* **TASK DIRECTIONS**:
Would you copy every record exactly as it stands and drop the pictures?

[Records from a dataset]
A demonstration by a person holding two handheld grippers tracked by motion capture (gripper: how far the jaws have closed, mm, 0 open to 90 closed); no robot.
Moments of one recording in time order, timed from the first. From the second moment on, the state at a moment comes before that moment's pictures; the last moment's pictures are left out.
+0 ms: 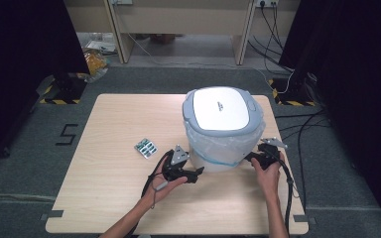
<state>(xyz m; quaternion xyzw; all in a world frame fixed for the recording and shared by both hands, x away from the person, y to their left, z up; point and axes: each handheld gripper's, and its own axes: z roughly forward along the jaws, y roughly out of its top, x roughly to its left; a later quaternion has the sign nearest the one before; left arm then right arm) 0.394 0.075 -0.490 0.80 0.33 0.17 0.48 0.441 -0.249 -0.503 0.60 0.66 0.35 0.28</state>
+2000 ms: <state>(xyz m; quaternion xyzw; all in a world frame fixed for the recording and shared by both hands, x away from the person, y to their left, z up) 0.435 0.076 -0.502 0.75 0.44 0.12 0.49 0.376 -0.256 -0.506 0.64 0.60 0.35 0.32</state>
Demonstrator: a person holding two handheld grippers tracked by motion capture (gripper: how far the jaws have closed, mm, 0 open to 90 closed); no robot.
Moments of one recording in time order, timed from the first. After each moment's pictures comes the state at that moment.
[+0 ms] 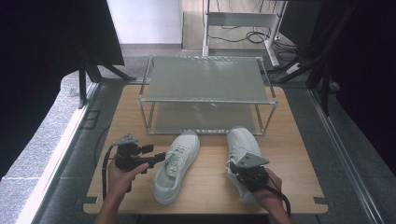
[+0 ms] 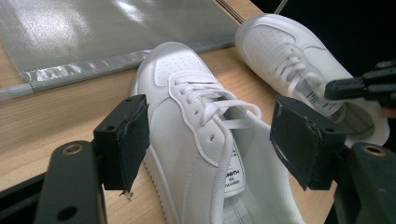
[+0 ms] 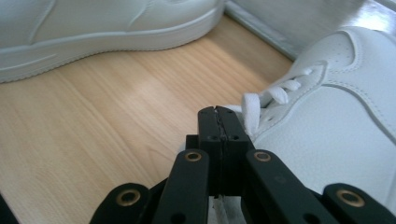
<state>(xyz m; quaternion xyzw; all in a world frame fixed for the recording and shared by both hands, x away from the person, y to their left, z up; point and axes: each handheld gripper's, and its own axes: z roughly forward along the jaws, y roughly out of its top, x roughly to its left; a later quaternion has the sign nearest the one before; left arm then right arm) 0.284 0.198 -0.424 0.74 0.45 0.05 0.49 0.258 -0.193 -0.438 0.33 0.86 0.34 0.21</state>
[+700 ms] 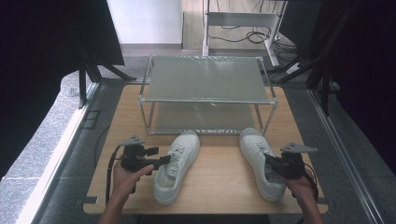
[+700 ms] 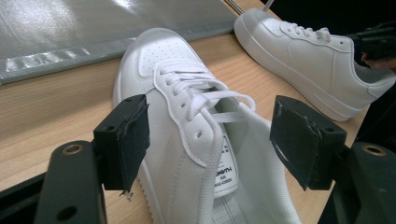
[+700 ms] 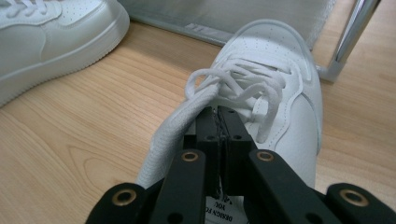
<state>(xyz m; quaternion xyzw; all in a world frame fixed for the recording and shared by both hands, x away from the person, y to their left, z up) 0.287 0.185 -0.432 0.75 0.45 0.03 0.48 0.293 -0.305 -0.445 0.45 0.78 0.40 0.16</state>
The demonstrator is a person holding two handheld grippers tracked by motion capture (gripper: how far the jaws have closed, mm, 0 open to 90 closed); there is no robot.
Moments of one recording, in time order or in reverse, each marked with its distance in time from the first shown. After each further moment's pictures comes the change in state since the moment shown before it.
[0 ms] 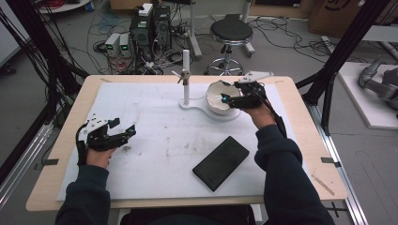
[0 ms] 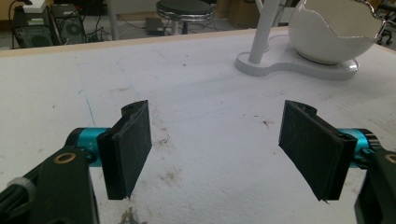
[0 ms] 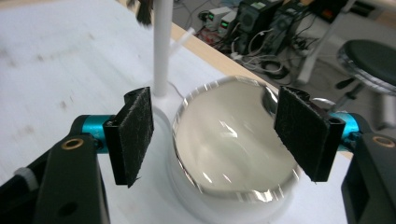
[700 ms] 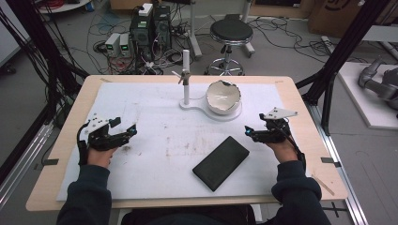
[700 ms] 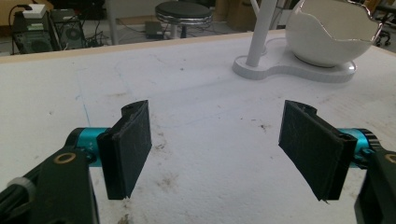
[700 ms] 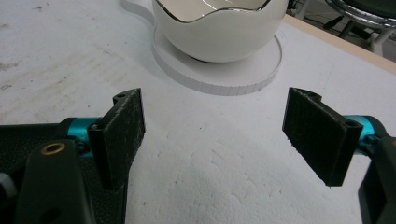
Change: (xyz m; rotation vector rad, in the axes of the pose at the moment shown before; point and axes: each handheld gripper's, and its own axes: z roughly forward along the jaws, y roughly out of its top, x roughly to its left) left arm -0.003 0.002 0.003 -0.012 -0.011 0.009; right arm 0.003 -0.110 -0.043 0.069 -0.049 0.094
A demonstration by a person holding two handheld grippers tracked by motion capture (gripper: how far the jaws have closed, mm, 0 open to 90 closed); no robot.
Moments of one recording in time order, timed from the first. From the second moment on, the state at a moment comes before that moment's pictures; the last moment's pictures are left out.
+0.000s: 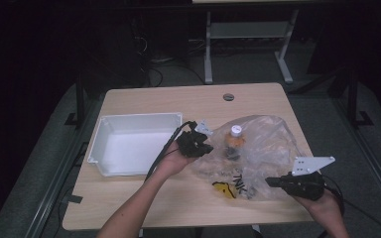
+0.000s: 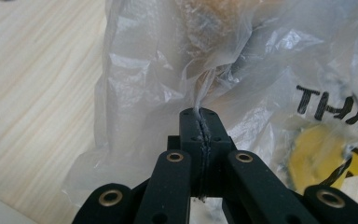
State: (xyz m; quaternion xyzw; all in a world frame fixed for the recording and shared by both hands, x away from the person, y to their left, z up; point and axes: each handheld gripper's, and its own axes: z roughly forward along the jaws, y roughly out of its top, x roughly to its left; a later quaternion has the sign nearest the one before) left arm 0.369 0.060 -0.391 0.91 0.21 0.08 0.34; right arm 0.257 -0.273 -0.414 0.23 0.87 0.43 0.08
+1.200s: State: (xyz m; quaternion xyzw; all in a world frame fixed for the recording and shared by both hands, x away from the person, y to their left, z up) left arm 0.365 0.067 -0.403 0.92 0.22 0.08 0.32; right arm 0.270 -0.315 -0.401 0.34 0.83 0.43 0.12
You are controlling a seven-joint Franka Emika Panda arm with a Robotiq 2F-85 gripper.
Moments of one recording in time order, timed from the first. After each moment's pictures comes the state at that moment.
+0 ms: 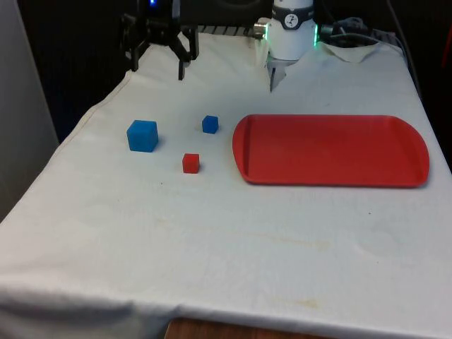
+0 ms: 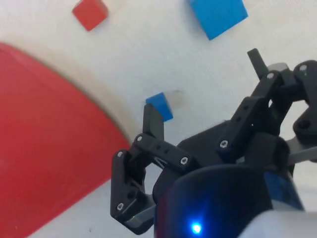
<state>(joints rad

* **SOLUTION TO THIS PROBLEM**:
A demonstration by a person holding two handheld grippers tracked by motion capture (gripper: how far the jaws have closed, mm, 0 open to 90 closed); no robot.
Moments of one recording in time order, timed from the first. From the second moment on, the state at a moment comes before that moment's pictures; the last moment's pictures are left out.
+0 ms: 
<state>(xyz m; quaternion xyzw; all in a world frame fixed for the recording and shared by both hands, x away from the person, y to their left, z up; point and axes: each handheld gripper's, and its own axes: z roughly forward along the jaws, y roughly out of its top, x roughly to its left; a later quaternion has the sign nearest the one before; left arm then right arm) 0.394 0.075 -0.490 0.80 0.33 0.17 0.48 0.441 -0.249 -0.503 0.60 0.66 0.35 0.28</state>
+2000 ms: <state>(xyz m; quaternion xyzw; all in a world frame fixed for the recording and shared by both hands, x away from the person, y to their left, z up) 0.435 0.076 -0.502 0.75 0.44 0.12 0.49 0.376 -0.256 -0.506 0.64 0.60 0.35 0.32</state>
Demonstrator: a person holding two handheld grippers tracked by motion capture (gripper: how far the jaws have closed, mm, 0 open to 90 closed); no robot.
Moments of one recording in time order, timed from the first. After each moment's pictures comes the state at that moment.
[+0 ms] 
[+0 ms] 
[+0 ms] 
<state>(xyz m; quaternion xyzw; all in a world frame fixed for the recording and shared by both hands, x away from the person, y to their left, z up; point and axes: each handheld gripper's, and its own axes: z roughly forward along the jaws, y roughly out of its top, x roughly to its left; a later quaternion has the sign nearest the one before; left arm then right arm) 0.284 0.198 -0.424 0.74 0.45 0.05 0.49 0.258 -0.193 -0.438 0.33 0.86 0.34 0.21</state>
[+700 ms] 
[+700 ms] 
[+700 ms] 
<state>(xyz m; quaternion xyzw; all in a world frame fixed for the recording and shared by both hands, x away from the person, y to their left, z up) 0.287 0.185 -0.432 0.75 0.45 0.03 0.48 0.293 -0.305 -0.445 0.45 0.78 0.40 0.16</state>
The demonstrator is a person holding two handheld grippers tracked by motion capture (gripper: how far the jaws have closed, mm, 0 open to 90 closed); there is no robot.
Moments of one recording, in time order or in reverse, each marked with its distance in time from the first shown. After each further moment's pictures comes the change in state since the moment shown before it.
[0 ms] 
[0 ms] 
[0 ms] 
[700 ms] 
[700 ms] 
[700 ms] 
Change: (xyz m; rotation vector rad, in the axes of the pose at the moment shown before; point and axes: each handheld gripper's, and its own axes: z roughly forward along the jaws, y roughly out of its top, x roughly to its left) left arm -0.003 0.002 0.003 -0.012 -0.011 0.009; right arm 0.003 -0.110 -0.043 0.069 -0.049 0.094
A demonstration by a person holding two handheld grippers tracked by motion capture (gripper: how far the jaws have closed, mm, 0 open to 90 closed); no robot.
Moments of one recording in time order, timed from the first. From the second moment on, the state at a moment comes before that moment's pictures; the last moment's pictures are left out.
+0.000s: 
+0.000s: 
State: (xyz m; quaternion xyzw; all in a world frame fixed for the recording and shared by both hands, x away from the person, y to their left, z up; point and axes: each handheld gripper's, and its own axes: z roughly forward along the jaws, y roughly out of its top, x roughly to its left; a later quaternion has the sign nearest the one before) left arm 0.369 0.060 -0.391 0.91 0.21 0.08 0.34; right arm 0.257 -0.273 -0.414 0.23 0.87 0.43 0.08
+1.200s: State: (xyz m; quaternion xyzw; all in a world frame fixed for the recording and shared by both hands, x away from the person, y to their left, z up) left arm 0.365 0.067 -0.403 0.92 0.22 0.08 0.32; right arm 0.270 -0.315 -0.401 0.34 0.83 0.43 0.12
You are controlling a seven-joint Franka Emika Panda arm with a Robotiq 2F-85 gripper.
Moments of one recording in time order, timed from the first. After each moment's pictures comes the state at that moment.
+0 ms: 
+0 ms: 
<state>(joints rad

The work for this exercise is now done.